Les conflits au Moyen-Orient risquent de ralentir la croissance économique en Asie
JAKARTA - La Banque asiatique de développement (Asian Development Bank/ADB) a révélé que les conflits au Moyen-Orient pourraient réduire la croissance économique dans la région en pleine croissance d’Asie et du Pacifique jusqu’à 1,3 point de pourcentage au cours de la période 2026-2027.
Ce conflit pourrait également augmenter l'inflation de 3,2 points de pourcentage si la perturbation du marché de l'énergie dure plus d'un an.
« La confict a un impact sur l’economie en Asie et dans le Pacifique par l’augmentation des prix de l’energie, la disruption des chaines d’approvisionnement et du commerce, ainsi que des conditions financiers de plus en plus restrictives. Les secteurs du tourisme et des transferts de fonds (remittances) pourraient egalement etre affectes », a déclaré le chef de l’economie de la BAD Albert Park dans un rapport de recherche de la BAD, rapporté par ANTARA, samedi 28 mars.
L'ADB a décrit trois scénarios de risque qui montrent que l'impact sur l'économie des pays en voie de développement de la région dépendra fortement de la durée de la perturbation.
Dans un scénario de conflit de courte durée, la pression sur les prix de l'énergie s'apaisera relativement vite. Une perturbation plus prolongée aura un impact plus grand et persistant sur la croissance et l'inflation.
Les effets négatifs sur la croissance seront les plus graves pour les économies en croissance de la région de l’Asie du Sud-Est et du Pacifique, tandis que le taux d’inflation sera le plus élevé dans les économies d’Asie du Sud.
Ces scénarios reflètent un niveau élevé d'incertitude concernant l'évolution du conflit et les perturbations qui l'accompagnent, ce qui nécessite une approche prudente.
Au-delà de la hausse des prix de l'énergie, ces scénarios tiennent également compte de perturbations plus larges de la chaîne d'approvisionnement, ainsi que de la contraction des conditions financières à l'échelle mondiale.
« Une perturbation prolongée de l’approvisionnement en énergie peut forcer les économies en expansion de la région Asie-Pacifique à faire face à un dilemme difficile entre une croissance ralentie et une inflation croissante », a déclaré le chef économiste de la Banque asiatique de développement, Albert Park.
Son parti estime que le gouvernement doit se concentrer sur l’atténuation des tensions du marché et la protection des groupes les plus vulnérables, tout en appliquant des politiques visant à renforcer la résilience à long terme.
L'ADB propose quatre mesures politiques principales pour faire face à ces problèmes. Premièrement, une politique axée sur la stabilisation, et non sur la répression des signaux de prix.

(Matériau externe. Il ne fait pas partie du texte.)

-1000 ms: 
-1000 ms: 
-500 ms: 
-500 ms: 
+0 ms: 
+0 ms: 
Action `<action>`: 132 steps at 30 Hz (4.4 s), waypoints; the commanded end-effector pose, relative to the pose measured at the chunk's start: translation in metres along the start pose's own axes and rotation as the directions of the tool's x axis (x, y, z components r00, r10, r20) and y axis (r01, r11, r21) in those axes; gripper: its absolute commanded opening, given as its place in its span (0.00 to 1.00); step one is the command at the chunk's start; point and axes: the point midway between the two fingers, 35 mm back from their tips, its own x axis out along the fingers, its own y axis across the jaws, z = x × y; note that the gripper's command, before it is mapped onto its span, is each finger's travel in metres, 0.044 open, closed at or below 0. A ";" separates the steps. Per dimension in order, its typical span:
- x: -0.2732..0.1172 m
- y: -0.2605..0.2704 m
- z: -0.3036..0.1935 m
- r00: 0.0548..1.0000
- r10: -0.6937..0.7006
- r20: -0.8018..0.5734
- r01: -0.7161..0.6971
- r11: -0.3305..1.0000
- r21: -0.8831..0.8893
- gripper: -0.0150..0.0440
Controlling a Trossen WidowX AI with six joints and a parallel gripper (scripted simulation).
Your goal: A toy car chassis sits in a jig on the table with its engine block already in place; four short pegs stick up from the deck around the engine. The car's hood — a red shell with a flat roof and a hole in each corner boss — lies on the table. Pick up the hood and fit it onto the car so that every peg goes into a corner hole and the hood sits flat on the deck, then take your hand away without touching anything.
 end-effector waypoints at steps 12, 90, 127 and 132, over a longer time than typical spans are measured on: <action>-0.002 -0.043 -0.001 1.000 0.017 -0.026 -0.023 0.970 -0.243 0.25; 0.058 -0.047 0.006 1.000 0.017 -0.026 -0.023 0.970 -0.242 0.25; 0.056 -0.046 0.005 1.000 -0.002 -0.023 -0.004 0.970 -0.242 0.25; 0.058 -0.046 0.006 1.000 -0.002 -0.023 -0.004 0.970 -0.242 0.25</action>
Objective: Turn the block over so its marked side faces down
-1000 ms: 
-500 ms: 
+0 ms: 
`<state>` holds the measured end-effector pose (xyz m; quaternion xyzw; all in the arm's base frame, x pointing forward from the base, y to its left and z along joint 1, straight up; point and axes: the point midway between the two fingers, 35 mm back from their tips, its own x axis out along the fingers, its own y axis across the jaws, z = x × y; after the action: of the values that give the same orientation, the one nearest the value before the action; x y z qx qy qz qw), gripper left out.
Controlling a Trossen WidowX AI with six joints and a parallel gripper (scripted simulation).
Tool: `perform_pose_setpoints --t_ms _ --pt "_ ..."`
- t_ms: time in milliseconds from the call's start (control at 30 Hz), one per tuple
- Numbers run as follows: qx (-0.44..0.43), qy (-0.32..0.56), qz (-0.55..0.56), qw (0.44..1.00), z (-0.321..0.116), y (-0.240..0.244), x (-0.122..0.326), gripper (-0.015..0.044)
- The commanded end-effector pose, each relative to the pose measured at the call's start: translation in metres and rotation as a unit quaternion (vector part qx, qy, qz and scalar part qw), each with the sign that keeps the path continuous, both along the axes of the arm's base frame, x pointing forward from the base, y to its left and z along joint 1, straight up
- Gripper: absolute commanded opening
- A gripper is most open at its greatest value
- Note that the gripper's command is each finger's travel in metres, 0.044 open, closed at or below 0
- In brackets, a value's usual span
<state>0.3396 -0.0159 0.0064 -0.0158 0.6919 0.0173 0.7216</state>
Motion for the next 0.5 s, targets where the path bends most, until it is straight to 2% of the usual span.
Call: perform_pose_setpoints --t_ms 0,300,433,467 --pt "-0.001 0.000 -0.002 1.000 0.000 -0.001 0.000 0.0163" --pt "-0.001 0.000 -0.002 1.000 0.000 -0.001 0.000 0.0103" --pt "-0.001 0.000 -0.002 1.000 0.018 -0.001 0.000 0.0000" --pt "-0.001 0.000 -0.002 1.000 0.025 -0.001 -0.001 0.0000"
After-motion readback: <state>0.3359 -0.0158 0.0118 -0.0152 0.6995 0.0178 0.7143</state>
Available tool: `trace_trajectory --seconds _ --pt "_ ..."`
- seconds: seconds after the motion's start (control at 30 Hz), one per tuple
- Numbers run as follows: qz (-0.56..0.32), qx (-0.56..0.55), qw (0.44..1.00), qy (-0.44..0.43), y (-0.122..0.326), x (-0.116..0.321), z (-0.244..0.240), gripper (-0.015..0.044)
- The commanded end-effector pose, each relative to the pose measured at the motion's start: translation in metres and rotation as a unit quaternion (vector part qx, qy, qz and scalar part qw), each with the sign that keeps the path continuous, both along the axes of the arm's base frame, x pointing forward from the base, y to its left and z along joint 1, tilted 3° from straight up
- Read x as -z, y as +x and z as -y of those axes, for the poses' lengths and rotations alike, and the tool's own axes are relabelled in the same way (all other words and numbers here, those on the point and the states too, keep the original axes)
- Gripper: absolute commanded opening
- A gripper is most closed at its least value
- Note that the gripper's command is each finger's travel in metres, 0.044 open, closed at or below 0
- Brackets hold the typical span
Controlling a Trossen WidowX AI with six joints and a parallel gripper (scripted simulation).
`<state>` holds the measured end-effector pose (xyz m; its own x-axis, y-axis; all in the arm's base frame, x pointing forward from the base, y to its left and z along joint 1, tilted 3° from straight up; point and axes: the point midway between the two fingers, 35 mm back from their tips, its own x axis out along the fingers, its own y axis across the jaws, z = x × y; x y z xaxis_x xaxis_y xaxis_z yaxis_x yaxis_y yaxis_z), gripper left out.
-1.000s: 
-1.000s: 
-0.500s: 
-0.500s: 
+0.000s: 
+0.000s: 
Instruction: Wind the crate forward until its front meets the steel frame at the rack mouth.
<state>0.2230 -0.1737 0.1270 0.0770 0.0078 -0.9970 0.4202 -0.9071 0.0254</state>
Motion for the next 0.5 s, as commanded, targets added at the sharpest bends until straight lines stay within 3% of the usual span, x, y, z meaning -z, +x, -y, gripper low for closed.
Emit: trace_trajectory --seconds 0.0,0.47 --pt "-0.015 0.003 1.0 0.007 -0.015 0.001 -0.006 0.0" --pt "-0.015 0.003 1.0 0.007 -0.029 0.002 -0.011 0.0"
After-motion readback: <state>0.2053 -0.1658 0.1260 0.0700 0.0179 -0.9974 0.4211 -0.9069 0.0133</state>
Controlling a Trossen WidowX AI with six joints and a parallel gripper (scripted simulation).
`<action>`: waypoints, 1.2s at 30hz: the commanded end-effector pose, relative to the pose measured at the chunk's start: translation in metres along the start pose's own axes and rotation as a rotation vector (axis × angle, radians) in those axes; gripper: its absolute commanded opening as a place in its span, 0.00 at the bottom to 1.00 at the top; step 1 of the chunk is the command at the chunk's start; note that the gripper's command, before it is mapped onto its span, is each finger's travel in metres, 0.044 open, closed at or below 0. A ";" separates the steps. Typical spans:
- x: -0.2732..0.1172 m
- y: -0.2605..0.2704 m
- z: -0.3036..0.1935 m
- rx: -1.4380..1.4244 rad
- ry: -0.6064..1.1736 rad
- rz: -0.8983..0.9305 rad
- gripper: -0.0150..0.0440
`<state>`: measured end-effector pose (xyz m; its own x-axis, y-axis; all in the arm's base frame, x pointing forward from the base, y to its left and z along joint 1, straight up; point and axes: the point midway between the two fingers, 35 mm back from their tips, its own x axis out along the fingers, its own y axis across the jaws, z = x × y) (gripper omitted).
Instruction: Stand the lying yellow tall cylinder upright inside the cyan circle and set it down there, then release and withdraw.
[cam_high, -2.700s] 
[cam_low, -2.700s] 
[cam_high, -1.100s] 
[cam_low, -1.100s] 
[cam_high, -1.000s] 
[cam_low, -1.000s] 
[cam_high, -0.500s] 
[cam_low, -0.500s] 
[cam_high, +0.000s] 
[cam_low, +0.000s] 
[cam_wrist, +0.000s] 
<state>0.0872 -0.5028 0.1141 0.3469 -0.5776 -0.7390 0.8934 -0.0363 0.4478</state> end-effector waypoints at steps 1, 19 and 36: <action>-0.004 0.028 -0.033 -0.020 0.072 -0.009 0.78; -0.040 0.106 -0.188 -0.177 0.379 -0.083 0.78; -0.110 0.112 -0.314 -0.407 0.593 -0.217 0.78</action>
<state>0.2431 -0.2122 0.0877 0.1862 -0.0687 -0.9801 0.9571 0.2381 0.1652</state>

« Permettre aux prix de l’énergie d’augmenter, au moins en partie, peut encourager les économies d’énergie, le passage à d’autres sources de carburant et les investissements dans des sources d’énergie alternatives. Les contrôles des prix généralisés ou les subventions générales risquent de fausser les incitations, de retarder les ajustements et de mener à une allocation inefficace des ressources », a-t-il dit.
La prochaine étape consiste à fournir un soutien fiscal ciblé et doté d’un calendrier clair afin de soutenir les ménages vulnérables et les secteurs les plus touchés.
Cela peut atténuer les répercussions sociales de l'augmentation des prix, tout en réduisant les coûts fiscaux et en maintenant les incitatifs à s'adapter à ces chocs.
Le troisième est que la banque centrale devrait se concentrer sur les efforts visant à limiter l’excessive volatilité du marché tout en surveillant toujours les attentes d’inflation avec la priorité principale de fournir un soutien de liquidité ciblé pour maintenir la fluidité du fonctionnement du marché.
La politique de resserrement trop agressive est perçue comme risquant d’aggraver les obstacles à la croissance et d’aggraver la volatilité financière. Bien que le resserrement de la politique dans une certaine mesure puisse être nécessaire, a-t-il poursuivi, les efforts visant à stabiliser les attentes inflationnistes par le biais d’une communication efficace de la banque centrale restent la clé principale.
Enfin, le gouvernement devrait limiter la demande d’energie. Les mesures pratiques qui peuvent être prises comprennent la fixation d’une limite de temperature de climatisation, la suppression de l’éclairage non essentiel, la promotion de l’économie d’energie aux heures de pointe, ainsi que l’application de politiques de travail à domicile ou de travail par roulement.
« Offrir des incitatifs pour l’utilisation des transports publics et appliquer une journée sans véhicules motorisés dans les zones urbaines pendant les jours fériés peut également aider à réduire l’utilisation de carburant pour les transports », a déclaré Albert.